A Single Stone
Michelle Anne Schingler
Searing and feminist, this dystopia reads with deceptive grace.
In a harsh island enclave where the mountain’s mica is necessary for survival, Jena—a young, slight girl charged with leading expeditions into the ever-narrowing cracks between the rocks—is one of her village’s most revered citizens.
Jena is careful to cultivate respect for the mountain, which sometimes claims the lives of those who come into it to harvest its flint; but out in the open air, she’s also becoming more aware of some inconsistencies with the worldview that the village Mothers put forth.
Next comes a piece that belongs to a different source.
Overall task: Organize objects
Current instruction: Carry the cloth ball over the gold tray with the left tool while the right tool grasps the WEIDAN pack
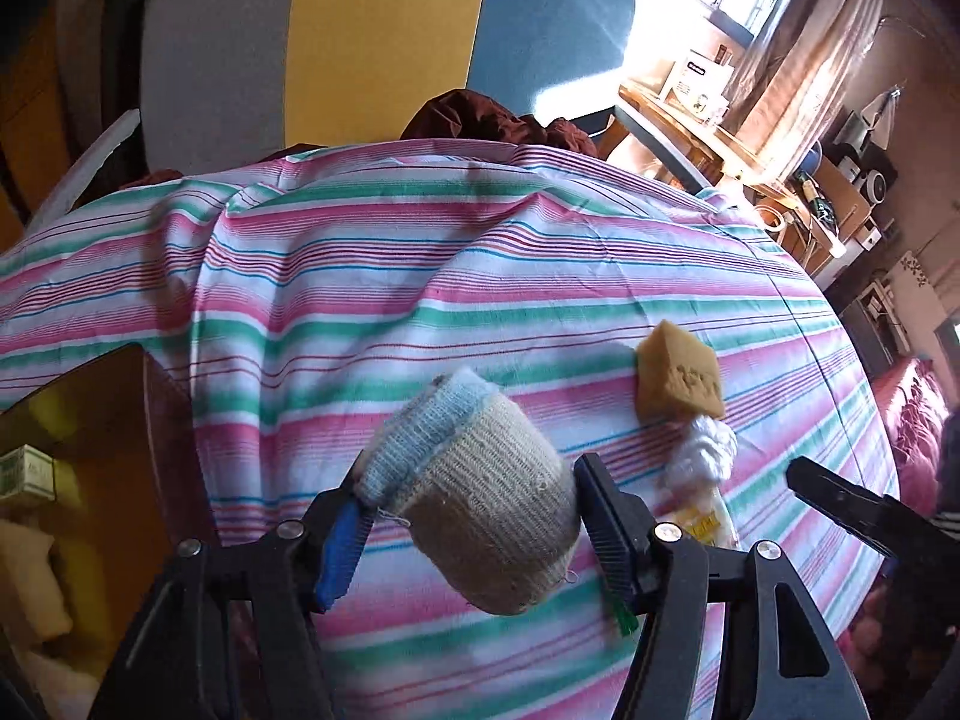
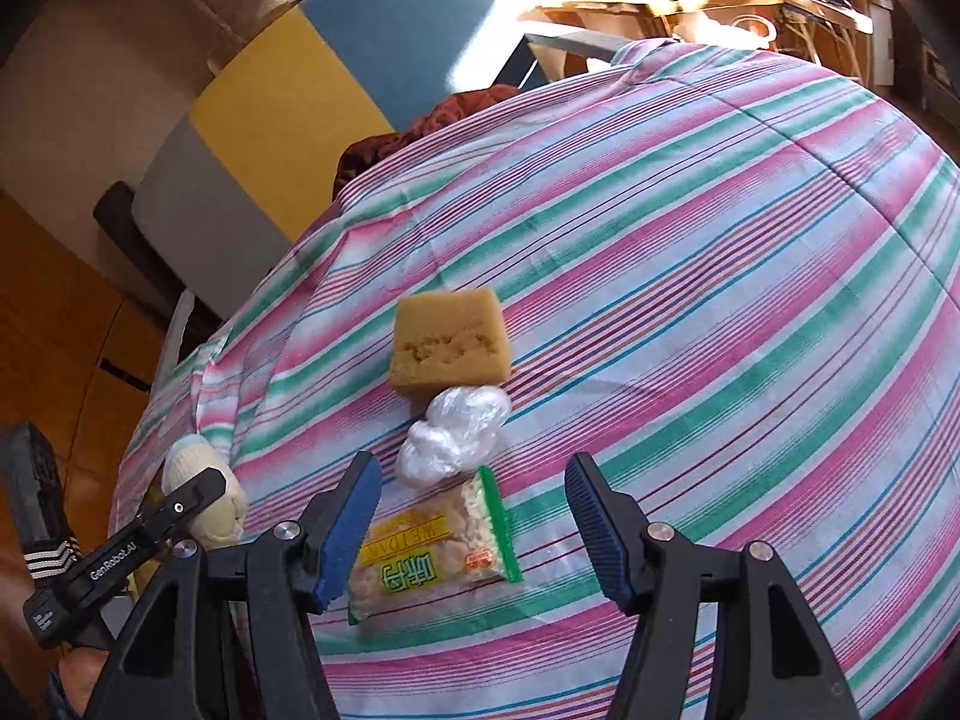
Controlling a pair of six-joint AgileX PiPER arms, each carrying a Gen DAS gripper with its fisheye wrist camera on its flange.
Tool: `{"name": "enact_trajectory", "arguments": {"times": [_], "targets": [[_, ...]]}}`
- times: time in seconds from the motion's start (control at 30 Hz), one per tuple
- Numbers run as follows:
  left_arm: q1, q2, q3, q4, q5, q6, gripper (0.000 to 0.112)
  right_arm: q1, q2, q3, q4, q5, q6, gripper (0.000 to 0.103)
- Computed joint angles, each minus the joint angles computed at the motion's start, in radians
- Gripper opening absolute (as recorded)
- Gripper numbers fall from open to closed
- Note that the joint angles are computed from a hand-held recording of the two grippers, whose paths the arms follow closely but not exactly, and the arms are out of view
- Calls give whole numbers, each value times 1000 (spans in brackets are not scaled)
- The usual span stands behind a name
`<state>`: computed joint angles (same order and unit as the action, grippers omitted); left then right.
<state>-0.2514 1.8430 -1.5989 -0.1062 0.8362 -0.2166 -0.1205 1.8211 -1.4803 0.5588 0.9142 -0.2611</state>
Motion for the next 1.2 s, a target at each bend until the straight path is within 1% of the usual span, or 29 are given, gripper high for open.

Memories from her earliest days reemerge; a damning vial reveals dark secrets; an intricately crafted blue bead tumbles into her life from the unknown beyond. Jena begins to wonder: are there other ways?
McKinlay’s dystopia reads like the deceptive grace of its island landscape: on first glance, it is uniquely paradisaical, but sharp edges reveal themselves under shifting winds. The story’s horrifying reveal is set up nicely, as are Jena’s inroads to transformation—not only of her own aspirations, but quite possibly for the whole world that she knows.
Searing, affecting, and feminist, this title is certain to work its way into young readers’ hearts, and to leave them questioning what lies beyond boundaries that are presented as absolute.